● EXERCISE REQUIREMENTS:
Output range, inclusive: from the line containing "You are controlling" to the line containing "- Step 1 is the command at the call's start". Restate those lines from the data below word for word and only those.

● DATASET CONTENT:

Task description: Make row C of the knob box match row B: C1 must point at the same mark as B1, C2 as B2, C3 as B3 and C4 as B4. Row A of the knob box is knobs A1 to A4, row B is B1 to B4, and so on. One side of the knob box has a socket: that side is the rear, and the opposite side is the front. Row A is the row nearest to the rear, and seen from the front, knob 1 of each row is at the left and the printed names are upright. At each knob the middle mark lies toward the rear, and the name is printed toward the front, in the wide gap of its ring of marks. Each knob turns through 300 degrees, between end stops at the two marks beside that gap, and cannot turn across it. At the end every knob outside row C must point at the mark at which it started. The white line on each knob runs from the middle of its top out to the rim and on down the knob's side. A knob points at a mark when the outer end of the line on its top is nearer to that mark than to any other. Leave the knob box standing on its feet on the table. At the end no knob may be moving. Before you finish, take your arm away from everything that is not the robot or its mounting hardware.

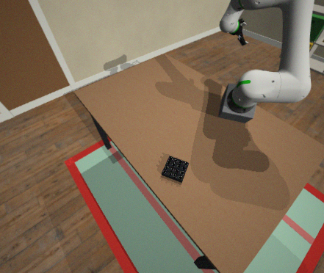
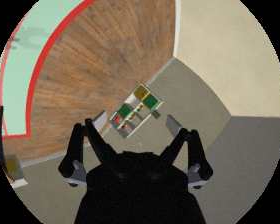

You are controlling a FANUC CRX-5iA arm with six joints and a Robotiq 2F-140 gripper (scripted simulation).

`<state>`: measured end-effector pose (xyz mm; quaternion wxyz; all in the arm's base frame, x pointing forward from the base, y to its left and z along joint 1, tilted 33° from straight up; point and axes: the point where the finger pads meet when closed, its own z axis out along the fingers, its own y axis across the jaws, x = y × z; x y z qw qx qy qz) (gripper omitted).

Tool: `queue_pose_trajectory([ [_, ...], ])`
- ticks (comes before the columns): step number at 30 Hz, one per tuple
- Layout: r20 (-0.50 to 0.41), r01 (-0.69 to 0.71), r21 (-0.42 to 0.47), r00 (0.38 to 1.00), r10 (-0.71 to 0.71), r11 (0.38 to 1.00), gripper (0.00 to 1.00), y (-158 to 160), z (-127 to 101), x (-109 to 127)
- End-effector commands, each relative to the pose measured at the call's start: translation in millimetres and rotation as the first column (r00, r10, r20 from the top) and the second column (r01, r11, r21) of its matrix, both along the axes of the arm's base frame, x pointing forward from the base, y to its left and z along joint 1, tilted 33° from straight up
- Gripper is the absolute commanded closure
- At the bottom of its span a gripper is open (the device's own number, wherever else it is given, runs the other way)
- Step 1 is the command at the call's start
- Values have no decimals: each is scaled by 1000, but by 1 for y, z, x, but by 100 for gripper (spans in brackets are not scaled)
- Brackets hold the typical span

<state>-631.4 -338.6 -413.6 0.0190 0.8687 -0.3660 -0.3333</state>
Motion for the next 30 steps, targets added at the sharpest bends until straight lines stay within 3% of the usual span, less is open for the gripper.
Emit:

● TASK OUTPUT:
You are controlling a FANUC CRX-5iA arm with six joints and a Robotiq 2F-140 gripper (scripted simulation).

`<state>`: measured end-effector pose (xyz mm; quaternion wxyz; all in the arm's base frame, x pointing forward from the base, y to its left and z along joint 1, tilted 33° from straight up; point and axes: the point where the finger pads meet when closed, its own z axis out along the fingers, its own y axis across the jaws, x = y × z; x y z qw qx qy qz) (gripper omitted).

Tool: `queue_pose_trajectory([ [_, ...], ])`
- ticks (comes before the columns): step number at 30 Hz, one per tuple
- Layout: r20 (-0.50 to 0.41), r01 (-0.69 to 0.71), r21 (-0.42 to 0.47), r00 (0.38 to 1.00), r10 (-0.71 to 0.71), r11 (0.38 to 1.00), gripper (0.00 to 1.00), y (-158 to 160), z (-127 to 101), x (-109 to 127)
- End-effector commands, each relative to the pose measured at the call's start: translation in millimetres and rotation as the first column (r00, r10, r20 from the top) and the second column (r01, r11, r21) of its matrix, both along the axes of the arm's base frame, x pointing forward from the base, y to its left and z along joint 1, tilted 33° from straight up
- Gripper is the absolute commanded closure
- At the bottom of its span a gripper is open (the device's own number, wherever else it is given, runs the other way)
- Step 1 is the command at the call's start

The output is complete as shown.